Items from a data source
-------

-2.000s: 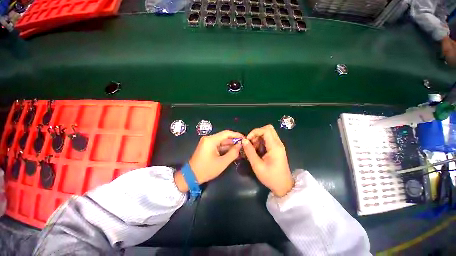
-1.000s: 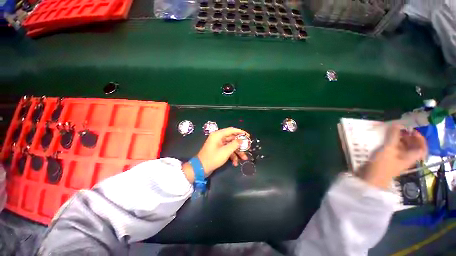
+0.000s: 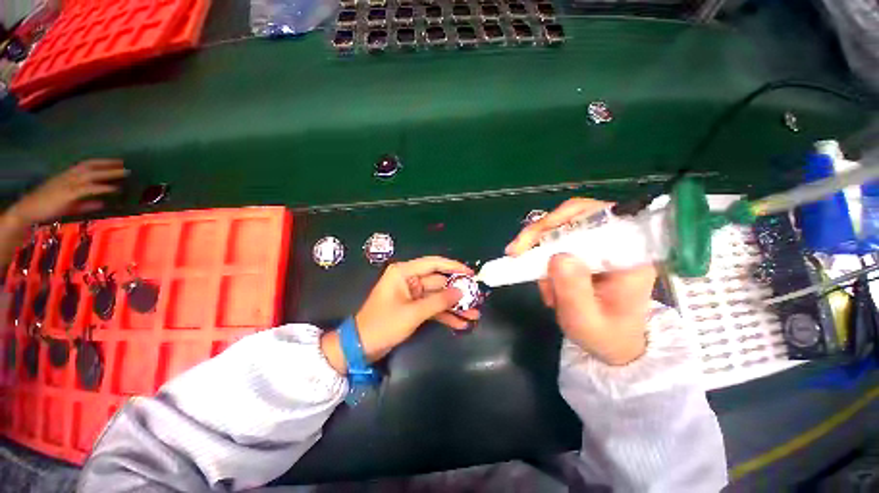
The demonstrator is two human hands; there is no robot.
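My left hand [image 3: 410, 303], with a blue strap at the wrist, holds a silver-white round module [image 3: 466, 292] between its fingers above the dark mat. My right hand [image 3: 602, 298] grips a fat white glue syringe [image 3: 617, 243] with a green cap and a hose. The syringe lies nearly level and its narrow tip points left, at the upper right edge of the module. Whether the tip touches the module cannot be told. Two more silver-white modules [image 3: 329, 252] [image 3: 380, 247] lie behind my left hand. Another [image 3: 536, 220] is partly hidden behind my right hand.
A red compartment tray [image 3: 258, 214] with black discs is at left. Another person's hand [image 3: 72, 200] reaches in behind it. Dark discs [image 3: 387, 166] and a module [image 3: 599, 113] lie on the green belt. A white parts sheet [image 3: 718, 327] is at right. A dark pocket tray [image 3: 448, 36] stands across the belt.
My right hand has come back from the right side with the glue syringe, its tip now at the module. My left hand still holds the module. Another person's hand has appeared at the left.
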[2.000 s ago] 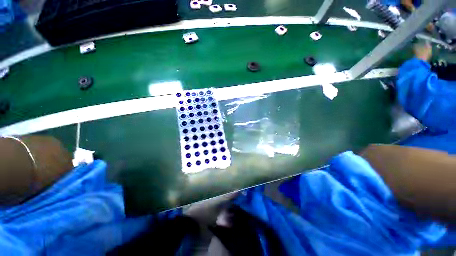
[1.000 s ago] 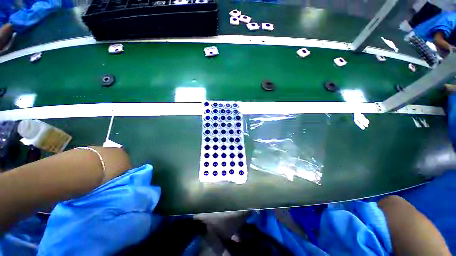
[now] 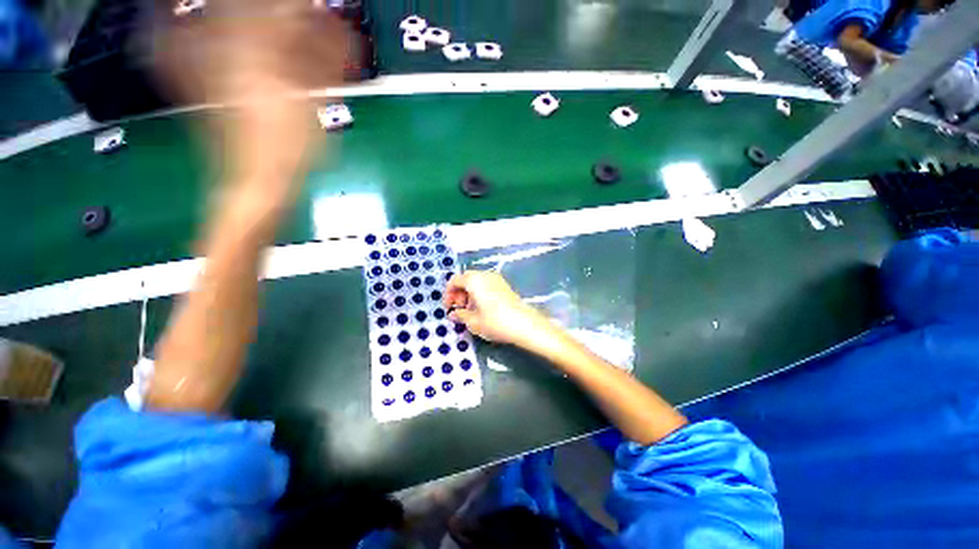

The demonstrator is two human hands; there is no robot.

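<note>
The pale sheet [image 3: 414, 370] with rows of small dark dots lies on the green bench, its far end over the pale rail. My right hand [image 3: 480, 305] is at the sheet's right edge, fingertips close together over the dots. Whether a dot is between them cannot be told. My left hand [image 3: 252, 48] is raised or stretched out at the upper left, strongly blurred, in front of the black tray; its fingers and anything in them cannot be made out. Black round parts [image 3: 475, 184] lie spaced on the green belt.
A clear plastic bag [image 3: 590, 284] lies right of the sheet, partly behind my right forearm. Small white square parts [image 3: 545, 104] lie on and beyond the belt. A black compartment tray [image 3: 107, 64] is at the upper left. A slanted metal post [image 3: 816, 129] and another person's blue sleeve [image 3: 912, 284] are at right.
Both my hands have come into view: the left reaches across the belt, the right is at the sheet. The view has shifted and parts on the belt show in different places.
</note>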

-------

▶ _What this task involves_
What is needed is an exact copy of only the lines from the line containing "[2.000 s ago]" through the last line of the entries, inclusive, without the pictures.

▶ _Task solution_
[2.000 s ago] 
[1.000 s ago] 
[now] 

The demonstrator is two human hands; there is no robot.

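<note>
The pale sheet [image 3: 414, 370] with rows of small dark dots lies on the green bench, its far end over the pale rail. My right hand [image 3: 480, 305] is at the sheet's right edge, fingertips close together over the dots. Whether a dot is between them cannot be told. My left hand [image 3: 252, 48] is raised or stretched out at the upper left, strongly blurred, in front of the black tray; its fingers and anything in them cannot be made out. Black round parts [image 3: 475, 184] lie spaced on the green belt.
A clear plastic bag [image 3: 590, 284] lies right of the sheet, partly behind my right forearm. Small white square parts [image 3: 545, 104] lie on and beyond the belt. A black compartment tray [image 3: 107, 64] is at the upper left. A slanted metal post [image 3: 816, 129] and another person's blue sleeve [image 3: 912, 284] are at right.
Both my hands have come into view: the left reaches across the belt, the right is at the sheet. The view has shifted and parts on the belt show in different places.
</note>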

This exercise is now complete.